I recently caught up with Jason Dolatshahi, Lead Data Scientist at Reonomy.
Jason, tell us a bit about your background and how you became interested in data science.
I always liked learning and solving problems, so I studied mathematics and physics. I used to work in financial marketing, digital advertising, and now I work at reonomy. I’m originally from San Diego, now I live in Brooklyn.
How did you get interested in Data Science and Machine Learning?
At one point in my life, I had a job that was kind of boring. So I made up my mind to learn Python which helped me to build financial models. That’s how I discovered data science and machine learning. This topic seemed to have a lot of cool stuff involved that I didn’t know much about, so I was hooked.
Do you remember when you realized the power of data?
The first time I learned about it was in college; the first time I saw it for myself was on a trading desk. During this time my job was in proprietary trading. I detected and drove trading signals from financial markets, gathered data and executed strategies based on these insights.
What kind of work are you doing at Reonomy?
We are a startup in the commercial real estate market. A big part of our business is to create value by using data intelligently. Our product is a research platform for investors, lenders, brokers, and other market participants. Like at many other small companies, the data science work includes a strong dose of backend engineering.
What has been the most surprising insight or development you have found?
The most fundamental physical model I have found so far is the harmonic oscillator, for example the motion of a pendulum. Furthermore I like to paraphrase one of the most famous physicist, who said “career of a young theoretical physicist consists of treating the harmonic oscillator at varying degrees of abstraction”. But similarly, the career of a data scientist consists of learning the fact that “80% of your problem-solving takes place before modeling” at varying degrees of abstraction.
The career of a data scientist consists of learning the fact that “80% of your problem-solving takes place before modeling” at varying degrees of abstraction
Where do you think commercial real estate and data science and ML are going?

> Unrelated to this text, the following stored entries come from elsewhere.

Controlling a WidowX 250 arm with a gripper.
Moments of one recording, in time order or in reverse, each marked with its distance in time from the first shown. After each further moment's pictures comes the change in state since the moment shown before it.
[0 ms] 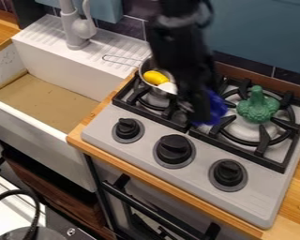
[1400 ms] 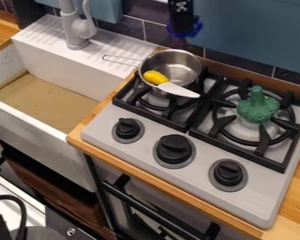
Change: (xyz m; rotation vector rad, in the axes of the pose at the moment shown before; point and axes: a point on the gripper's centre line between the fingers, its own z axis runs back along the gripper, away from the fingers) arm 0.063 -0.108 0.061 0.021 -0.094 0.336
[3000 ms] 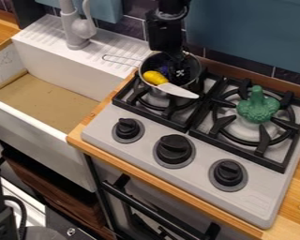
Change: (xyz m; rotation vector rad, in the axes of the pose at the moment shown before) arm 0.009 -0.035 -0.107 -0.140 -0.068 0.123
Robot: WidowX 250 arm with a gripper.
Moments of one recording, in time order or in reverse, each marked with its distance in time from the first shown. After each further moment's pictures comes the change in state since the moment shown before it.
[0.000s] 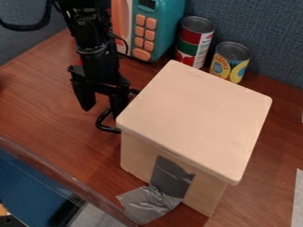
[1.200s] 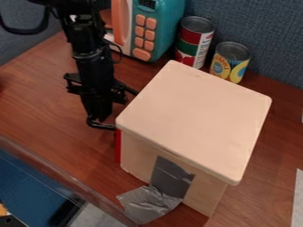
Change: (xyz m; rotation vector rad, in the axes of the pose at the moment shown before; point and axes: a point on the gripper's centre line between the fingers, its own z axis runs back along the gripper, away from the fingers) arm -0.009 0.017 -0.006 0.001 0.057 0.070
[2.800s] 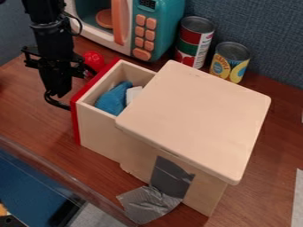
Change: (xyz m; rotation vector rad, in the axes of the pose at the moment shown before) arm 0.000 0.063 0.030 0.060 0.030 0.071
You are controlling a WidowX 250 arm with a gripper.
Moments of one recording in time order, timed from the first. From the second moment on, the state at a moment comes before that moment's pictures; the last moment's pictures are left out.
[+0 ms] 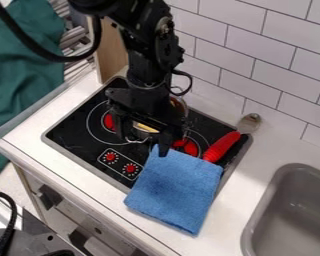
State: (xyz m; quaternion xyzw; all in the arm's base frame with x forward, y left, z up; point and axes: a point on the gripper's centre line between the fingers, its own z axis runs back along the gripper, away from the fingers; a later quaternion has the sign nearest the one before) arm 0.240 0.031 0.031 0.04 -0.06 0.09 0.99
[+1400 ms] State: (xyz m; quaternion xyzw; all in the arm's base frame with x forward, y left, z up) arm 0.333 0.090 -0.010 0.04 -0.03 0.11 0.99
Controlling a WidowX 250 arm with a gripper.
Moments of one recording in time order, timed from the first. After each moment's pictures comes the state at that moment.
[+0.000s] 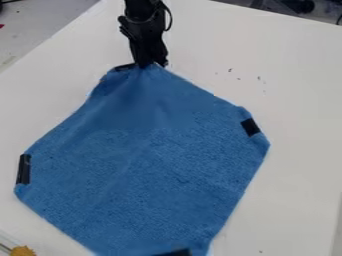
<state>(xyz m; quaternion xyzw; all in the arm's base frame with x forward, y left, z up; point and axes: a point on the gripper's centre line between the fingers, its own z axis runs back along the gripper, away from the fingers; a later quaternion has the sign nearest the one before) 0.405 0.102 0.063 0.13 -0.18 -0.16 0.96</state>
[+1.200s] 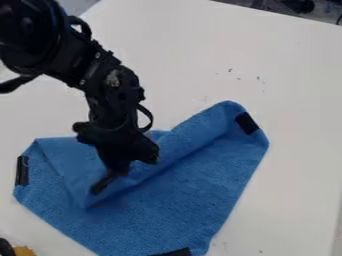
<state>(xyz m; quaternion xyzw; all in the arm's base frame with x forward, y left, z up) 0.228 0.032 0.029 0.06 -0.14 0.08 0.99</state>
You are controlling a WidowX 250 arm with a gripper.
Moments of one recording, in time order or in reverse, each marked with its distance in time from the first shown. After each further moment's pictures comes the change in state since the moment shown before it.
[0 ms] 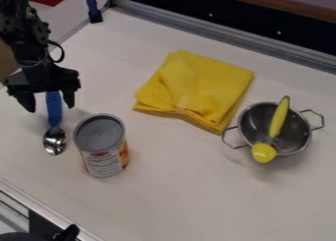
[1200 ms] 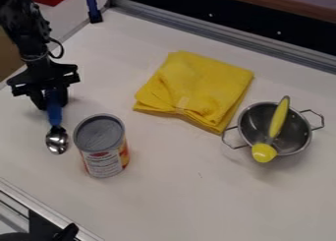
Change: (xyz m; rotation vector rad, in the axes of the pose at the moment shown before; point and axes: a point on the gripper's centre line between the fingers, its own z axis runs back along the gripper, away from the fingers) arm 0.015 0.017 -0.034 0.027 0.111 0.177
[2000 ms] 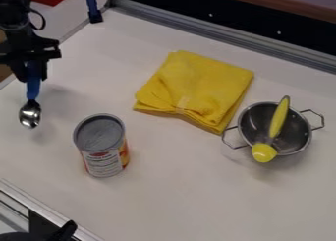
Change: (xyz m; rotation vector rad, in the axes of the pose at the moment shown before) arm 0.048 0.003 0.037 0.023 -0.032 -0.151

I think that commercial real estate will become much more data-driven. Data science will also apply in wider and wider range of domains. For example I think it will increase demand both in private and public sectors for people with quantitative problem solving skills. Medicine in the number one key area, where I expect to see a number of important breakthroughs. The cost of sequencing a genome is on the order of $1000, which is much less than 20 years after the first human genome project.
What are some of your methods (if any) when hiring data scientists? What’s most important in a candidate to be successful?

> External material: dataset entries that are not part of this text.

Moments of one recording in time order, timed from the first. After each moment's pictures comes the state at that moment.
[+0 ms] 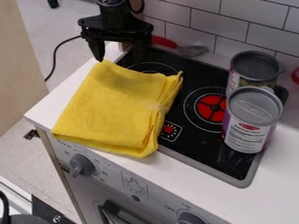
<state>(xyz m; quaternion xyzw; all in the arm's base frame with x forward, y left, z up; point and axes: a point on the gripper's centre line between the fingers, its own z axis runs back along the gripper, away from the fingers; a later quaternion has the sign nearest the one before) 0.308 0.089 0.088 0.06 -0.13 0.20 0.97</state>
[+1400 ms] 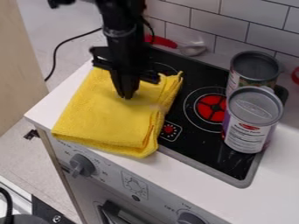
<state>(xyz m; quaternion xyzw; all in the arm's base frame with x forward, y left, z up) 0.271 0.055 0.059 0.02 -0.05 0.06 1.00</state>
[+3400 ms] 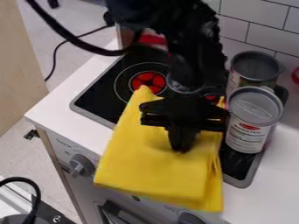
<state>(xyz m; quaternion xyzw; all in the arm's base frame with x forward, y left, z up) 0.230 -0.053 0.045 0.01 -0.03 0.21 0.98</state>
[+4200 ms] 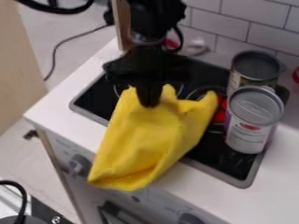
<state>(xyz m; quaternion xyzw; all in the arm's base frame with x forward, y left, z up) 0.252 0.004 0.086 0.03 -0.08 0.31 0.95</state>
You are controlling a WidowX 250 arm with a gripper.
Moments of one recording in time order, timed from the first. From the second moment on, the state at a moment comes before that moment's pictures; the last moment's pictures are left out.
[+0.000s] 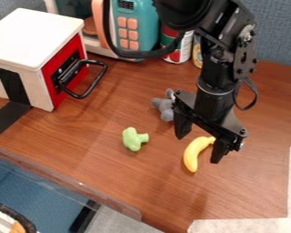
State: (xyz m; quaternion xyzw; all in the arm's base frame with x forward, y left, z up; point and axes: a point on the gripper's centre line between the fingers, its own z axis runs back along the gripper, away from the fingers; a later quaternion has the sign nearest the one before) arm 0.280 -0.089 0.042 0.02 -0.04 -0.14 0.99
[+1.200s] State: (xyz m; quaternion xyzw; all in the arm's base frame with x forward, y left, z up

I am interested in seeing a candidate apply quantitative reasoning. I also like to get a sense for their attitude about things they don’t know. But the most important skill for me is statistical intuition. For that I will give you a practical task to take home and present results later. This will show me if the candidate has the required data and communication skills. I am hiring for Reonomy now, if you think you have what it takes let’s chat.
How did you apply your knowledge when teaching data science at General Assembly? Any tips for student practitioners?

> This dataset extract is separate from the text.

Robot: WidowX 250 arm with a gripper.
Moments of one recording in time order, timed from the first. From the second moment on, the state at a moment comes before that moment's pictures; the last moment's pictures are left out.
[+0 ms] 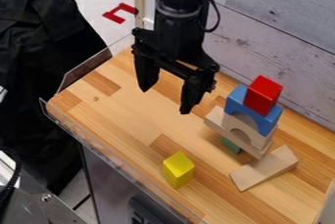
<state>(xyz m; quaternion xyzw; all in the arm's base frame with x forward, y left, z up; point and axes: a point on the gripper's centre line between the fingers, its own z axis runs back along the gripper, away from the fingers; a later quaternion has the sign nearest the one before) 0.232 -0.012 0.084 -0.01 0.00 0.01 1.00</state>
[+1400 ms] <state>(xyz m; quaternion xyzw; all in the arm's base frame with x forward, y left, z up) 0.218 -0.021 0.015 -0.03 0.04 -0.10 0.99</state>
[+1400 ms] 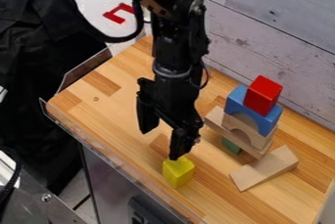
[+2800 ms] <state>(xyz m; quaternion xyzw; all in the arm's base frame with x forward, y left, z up) 0.210 -0.046 -0.010 -0.02 0.09 -0.12 0.99</state>
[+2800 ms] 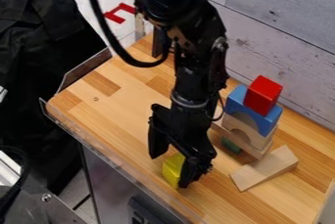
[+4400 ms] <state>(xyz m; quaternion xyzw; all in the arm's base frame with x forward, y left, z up) 0.255 -0.102 0.135 -0.03 -0.02 -0.17 0.99</state>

Future data scientists should focus on fundamental skills and statistical reasoning. They should try to understand techniques in simple terms , for example why do they work the way they do. Don’t be intimidated by mathematical notation, programming languages, pieces of technology; each of these are just a tool, or a means to an end. Data science is a practical discipline, which is built around tradeoffs. You need to recognize these tradeoffs in your own work and make informed choices about them. This is including, but not limited to the context of building predictive models. And last but not least: “Think deeply of simple things” – another famous quote.
Try to understand techniques in simple terms , for example why do they work the way they do. Don’t be intimidated by mathematical notation, programming languages, pieces of technology; each of these are just a tool, or a means to an end
You have such a diverse data science background, can you share some of the most interesting work you’ve ever done? Or a memorable/meaningful project or two?
I built a backend data processing architecture at a mobile advertising startup, based on Python, redis and Amazon EMR. It lived on in production even after we were acquired. Then I created visualizations in a large advertising cooperation which got a lot of traction and eventually got adopted for variety of business uses. More recently, I created a feature that allows Reonomy’s users to get a holistic picture of ownership for a given person or company while using ElasticSearch. This is a big project, because you have to build streamline workflows that many market participants have to undertake manually with groups of people, and which reduces time to insight by orders of magnitude.
Future data scientists should focus on fundamental skills and statistical reasoning
Is there something in your career that you’re most proud of so far?
The things I like best about data science are the opportunities to learn new things and to be creative. I’ve really enjoyed the work I’ve done where it’s led to amazing results and I also really enjoy teaching and helping people to see through complexity.
What personal/professional projects have you been working on this year, and why/how are they interesting to you?
I am currently focusing on functional programming or programming for mathematicians. One of my favorite subjects is the application of machine learning to biological and medical questions.
What machine learning methods have you found or do you envision being most helpful? What are your favorite tools/applications to work with?
In general, simpler is better. The tools I use on a daily bases are Python, pandas, tmux, vim and unix. I also use scikit-learn.
Jason – Thank you so much for your time! Really enjoyed learning more about what you are achieving at Reonomy.